In shapefiles, information about the projection is stored in a .prj
file (recall definitions in the geospatial data section), which is a plain text file. The Open Spatial Consortium (OGC) and Esri use Well-Known Text (WKT) files for standard descriptions of coordinate systemsa and such a WKT-formatted .prj
file can look like this:
PROJCS["unknown",GEOGCS["GCS_unknown",
DATUM["D_Unknown_based_on_GRS80_ellipsoid",SPHEROID["GRS_1980",6378137.0,298.257222101]],
PRIMEM["Greenwich",0.0],UNIT["Degree",0.0174532925199433]],
PROJECTION["Lambert_Conformal_Conic"], PARAMETER["False_Easting",6561666.66666667],
..., UNIT["US survey foot",0.304800609601219]]

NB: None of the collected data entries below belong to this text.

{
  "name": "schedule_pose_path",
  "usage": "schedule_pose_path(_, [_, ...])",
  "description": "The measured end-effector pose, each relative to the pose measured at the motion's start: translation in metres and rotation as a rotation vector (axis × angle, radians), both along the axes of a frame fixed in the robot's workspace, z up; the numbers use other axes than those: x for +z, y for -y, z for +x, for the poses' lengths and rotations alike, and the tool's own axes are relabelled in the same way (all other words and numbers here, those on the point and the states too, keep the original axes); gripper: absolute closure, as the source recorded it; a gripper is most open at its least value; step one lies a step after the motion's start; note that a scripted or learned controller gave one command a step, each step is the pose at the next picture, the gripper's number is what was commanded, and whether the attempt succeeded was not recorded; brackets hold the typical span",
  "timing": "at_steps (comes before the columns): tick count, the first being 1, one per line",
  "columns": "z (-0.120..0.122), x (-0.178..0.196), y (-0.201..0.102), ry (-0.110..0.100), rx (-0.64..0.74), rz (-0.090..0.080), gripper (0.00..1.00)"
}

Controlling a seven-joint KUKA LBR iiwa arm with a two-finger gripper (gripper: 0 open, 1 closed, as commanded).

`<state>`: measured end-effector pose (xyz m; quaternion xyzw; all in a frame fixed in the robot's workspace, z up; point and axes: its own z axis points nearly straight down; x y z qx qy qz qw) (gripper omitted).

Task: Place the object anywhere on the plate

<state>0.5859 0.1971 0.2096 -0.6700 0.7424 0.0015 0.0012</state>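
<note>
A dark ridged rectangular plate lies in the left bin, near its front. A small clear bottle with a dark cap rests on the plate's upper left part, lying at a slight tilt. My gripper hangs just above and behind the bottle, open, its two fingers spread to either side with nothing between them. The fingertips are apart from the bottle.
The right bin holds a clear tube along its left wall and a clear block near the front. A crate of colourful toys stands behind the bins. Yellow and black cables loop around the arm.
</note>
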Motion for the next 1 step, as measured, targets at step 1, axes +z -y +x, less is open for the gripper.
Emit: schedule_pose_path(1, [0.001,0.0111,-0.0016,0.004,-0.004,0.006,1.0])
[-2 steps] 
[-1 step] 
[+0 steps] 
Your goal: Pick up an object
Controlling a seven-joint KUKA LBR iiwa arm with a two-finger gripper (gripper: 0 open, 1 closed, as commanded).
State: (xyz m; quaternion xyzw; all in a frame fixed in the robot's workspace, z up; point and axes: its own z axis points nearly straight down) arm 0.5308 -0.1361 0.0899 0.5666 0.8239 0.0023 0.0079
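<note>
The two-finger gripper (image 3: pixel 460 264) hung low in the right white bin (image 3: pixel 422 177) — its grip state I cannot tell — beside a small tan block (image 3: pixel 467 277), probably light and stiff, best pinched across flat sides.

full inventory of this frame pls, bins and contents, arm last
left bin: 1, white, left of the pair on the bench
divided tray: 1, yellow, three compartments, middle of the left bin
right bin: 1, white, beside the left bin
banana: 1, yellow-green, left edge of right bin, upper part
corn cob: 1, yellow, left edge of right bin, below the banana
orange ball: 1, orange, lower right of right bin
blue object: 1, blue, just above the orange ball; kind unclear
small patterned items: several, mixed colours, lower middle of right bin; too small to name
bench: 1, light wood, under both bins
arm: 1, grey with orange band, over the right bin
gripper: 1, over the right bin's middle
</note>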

In GeoJSON files, the standard coordinate system is WGS84 according to the developer’s specifications. The units and measures defined in the WKT-formatted .prj
file also determine the units of WK***B* (Well-Known Binary) definitions of geometries such as line length (e.g., in meters, feet or many more), or polygon area (square meters, square kilometers, acres, and many more).
Tip
To ensure that all geometries are measures in meters and powers of meters, use EPSG:3857 (former 900913 - g00glE) to define the WKT-formatted projection file.